= Ai-Chun Pang =

Taiwanese computer scientist

Ai-Chun Pang (逄愛君) is a Taiwanese computer scientist specializing in mobile networks, edge computing, and the artificial intelligence of things. She is a professor in the Department of Computer Science and Information Engineering of National Taiwan University.

==Education and career==
Pang was a student of computer science and information engineering at National Chiao Tung University, where she earned a bachelor's degree in 1996, master's degree in 1998, and Ph.D. in 2002. Her doctoral dissertation, Wireless Voice over IP, was supervised by Lin Yi-bing.

Since completing her doctorate in 2002, she has been a member of the Department of Computer Science and Information Engineering at National Taiwan University, where she is a full professor, and associate dean of the College of Electrical Engineering and Computer Science.

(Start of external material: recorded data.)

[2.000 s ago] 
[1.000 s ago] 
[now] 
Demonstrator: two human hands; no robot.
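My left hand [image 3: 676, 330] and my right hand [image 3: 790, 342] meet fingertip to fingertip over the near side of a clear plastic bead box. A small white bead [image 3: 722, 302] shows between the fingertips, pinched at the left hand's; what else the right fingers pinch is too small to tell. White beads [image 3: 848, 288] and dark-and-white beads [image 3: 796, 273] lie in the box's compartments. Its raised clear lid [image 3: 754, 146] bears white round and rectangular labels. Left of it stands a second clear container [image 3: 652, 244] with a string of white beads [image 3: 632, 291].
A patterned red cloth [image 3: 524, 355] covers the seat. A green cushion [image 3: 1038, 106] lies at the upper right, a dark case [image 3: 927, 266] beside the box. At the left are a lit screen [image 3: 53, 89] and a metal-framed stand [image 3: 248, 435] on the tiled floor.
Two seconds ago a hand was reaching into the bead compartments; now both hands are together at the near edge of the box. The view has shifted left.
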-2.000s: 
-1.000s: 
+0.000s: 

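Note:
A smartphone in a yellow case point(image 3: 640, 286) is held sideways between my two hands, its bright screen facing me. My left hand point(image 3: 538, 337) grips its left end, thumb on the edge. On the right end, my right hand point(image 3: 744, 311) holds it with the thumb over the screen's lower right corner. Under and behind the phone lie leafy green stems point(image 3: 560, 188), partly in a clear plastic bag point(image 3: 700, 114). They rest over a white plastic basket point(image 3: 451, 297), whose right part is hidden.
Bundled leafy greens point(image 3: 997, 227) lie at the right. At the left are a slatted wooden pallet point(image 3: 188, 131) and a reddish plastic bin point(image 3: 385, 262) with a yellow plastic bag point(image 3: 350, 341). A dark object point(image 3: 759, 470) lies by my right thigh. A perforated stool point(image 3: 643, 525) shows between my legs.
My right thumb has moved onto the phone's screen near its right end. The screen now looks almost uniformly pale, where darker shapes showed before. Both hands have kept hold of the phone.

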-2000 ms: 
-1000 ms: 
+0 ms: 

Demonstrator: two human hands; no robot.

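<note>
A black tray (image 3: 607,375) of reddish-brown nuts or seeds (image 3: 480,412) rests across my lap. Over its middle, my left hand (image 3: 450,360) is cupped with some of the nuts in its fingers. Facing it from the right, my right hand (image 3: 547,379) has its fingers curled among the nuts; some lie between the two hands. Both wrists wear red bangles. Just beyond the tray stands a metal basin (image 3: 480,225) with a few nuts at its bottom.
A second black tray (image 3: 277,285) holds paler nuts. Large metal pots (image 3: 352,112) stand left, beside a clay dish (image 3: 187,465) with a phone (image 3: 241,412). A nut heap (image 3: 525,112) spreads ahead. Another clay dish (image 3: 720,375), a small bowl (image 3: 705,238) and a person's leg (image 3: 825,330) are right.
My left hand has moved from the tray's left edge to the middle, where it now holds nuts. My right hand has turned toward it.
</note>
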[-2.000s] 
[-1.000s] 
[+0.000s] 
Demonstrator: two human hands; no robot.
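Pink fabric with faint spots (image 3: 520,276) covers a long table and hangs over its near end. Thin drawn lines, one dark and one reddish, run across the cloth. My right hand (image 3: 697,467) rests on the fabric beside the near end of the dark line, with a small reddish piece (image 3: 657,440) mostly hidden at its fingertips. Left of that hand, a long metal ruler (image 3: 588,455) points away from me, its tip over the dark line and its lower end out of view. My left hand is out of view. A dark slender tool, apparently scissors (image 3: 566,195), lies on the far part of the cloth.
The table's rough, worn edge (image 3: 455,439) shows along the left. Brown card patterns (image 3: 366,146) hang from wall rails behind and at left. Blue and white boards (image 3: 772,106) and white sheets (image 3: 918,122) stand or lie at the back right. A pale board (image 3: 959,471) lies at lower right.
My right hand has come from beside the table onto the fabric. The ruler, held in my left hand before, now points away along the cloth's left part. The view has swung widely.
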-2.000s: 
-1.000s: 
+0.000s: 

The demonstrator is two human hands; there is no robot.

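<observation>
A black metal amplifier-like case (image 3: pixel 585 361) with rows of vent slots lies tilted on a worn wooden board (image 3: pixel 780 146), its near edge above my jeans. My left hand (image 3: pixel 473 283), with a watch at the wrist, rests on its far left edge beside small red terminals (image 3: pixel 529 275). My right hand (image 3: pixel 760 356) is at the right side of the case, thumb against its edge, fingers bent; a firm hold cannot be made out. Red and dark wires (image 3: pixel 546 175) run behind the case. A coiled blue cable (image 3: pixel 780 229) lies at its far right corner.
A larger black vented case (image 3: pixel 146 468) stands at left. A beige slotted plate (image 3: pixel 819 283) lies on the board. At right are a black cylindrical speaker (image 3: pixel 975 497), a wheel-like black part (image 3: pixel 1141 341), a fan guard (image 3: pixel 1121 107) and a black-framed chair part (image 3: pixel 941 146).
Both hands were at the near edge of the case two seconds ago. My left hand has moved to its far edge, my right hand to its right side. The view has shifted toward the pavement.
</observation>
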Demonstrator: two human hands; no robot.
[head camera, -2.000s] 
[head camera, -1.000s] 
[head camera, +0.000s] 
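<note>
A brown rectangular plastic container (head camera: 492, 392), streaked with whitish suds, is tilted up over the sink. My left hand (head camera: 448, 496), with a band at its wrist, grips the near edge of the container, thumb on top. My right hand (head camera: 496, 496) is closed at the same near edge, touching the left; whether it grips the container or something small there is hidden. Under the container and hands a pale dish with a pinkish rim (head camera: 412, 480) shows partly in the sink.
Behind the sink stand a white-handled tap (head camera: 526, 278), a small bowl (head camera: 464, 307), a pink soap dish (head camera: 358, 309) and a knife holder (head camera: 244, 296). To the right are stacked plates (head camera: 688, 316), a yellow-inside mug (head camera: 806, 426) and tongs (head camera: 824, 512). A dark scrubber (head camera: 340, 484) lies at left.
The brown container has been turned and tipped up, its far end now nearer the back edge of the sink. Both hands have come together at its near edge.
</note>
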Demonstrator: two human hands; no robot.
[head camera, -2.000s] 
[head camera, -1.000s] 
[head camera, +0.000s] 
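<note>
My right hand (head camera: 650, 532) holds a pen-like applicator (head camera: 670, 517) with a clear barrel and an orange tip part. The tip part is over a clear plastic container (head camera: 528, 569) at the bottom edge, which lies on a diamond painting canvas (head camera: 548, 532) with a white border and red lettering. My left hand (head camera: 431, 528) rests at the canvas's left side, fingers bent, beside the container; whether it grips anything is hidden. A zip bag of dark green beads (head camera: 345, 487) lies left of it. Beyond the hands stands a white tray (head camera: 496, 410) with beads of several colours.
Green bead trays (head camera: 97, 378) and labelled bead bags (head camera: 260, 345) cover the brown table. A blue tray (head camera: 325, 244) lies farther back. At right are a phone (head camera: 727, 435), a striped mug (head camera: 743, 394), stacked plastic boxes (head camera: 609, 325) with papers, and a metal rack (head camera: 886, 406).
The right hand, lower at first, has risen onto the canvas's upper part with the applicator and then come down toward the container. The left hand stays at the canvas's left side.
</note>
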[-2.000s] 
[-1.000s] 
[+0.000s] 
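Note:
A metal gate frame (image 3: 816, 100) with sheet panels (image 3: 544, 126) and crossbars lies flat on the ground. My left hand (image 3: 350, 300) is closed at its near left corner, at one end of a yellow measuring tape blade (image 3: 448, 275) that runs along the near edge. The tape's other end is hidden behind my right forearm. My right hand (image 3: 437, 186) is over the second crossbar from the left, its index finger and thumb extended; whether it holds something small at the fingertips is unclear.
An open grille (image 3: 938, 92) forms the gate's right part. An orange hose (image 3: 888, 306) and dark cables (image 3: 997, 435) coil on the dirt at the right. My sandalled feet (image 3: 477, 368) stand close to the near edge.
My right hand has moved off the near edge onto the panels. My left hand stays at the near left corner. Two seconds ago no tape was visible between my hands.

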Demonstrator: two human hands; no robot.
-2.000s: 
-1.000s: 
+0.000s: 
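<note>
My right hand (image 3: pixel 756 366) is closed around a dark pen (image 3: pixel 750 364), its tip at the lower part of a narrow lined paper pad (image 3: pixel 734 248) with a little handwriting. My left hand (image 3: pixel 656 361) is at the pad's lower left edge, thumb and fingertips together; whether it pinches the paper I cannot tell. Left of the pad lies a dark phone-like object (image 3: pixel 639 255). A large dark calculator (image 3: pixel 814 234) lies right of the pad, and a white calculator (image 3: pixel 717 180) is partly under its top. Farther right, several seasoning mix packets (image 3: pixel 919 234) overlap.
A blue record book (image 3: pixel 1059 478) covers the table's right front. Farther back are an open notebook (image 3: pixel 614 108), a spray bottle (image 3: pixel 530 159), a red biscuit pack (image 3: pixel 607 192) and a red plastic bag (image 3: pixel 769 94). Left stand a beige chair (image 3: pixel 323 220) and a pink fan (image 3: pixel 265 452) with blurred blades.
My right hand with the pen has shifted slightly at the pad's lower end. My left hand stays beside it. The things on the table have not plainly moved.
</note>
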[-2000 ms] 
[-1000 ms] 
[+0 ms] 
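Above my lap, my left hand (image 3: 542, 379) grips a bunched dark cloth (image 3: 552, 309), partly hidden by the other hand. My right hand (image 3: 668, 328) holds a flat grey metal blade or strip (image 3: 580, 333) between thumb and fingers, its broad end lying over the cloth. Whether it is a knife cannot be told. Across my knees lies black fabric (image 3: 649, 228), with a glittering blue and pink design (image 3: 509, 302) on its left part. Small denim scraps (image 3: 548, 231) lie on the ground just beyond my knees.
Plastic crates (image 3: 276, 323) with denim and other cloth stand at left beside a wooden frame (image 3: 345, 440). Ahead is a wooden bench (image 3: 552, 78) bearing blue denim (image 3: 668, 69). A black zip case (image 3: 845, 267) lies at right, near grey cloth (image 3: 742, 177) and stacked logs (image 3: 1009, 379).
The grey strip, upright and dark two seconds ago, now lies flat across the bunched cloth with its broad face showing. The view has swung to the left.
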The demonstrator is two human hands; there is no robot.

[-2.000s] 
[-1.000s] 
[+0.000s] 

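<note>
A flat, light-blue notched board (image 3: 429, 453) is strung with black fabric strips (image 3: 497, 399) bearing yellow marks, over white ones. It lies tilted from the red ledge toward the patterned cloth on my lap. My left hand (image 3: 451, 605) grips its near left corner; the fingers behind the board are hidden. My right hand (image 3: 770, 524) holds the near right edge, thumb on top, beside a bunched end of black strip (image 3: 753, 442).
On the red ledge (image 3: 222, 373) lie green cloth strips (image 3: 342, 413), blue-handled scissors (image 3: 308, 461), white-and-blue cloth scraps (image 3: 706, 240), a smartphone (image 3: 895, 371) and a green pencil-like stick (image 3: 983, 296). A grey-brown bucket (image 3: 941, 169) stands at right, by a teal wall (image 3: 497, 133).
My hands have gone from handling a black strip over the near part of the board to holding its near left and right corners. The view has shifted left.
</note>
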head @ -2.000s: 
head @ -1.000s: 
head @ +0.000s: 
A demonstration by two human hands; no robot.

As well, she co-founded startup company OmniEyes, Inc., in 2017.

==Book==
Pang is a coauthor of the book Wireless and Mobile All-IP Networks (with Lin Yi-bing, Wiley, 2005).

==Recognition==
Pang was a distinguished lecturer of the IEEE Vehicular Technology Society for 2018–2020. In 2020 she became the inaugural recipient of the Vehicular Technology Society's Women's Distinguished Career Award, recognized "for resource management and service development for mobile edge/fog networks". She was named an IEEE Fellow, in the 2021 class of fellows, "for contributions to resource management and service provisioning for mobile edge networks".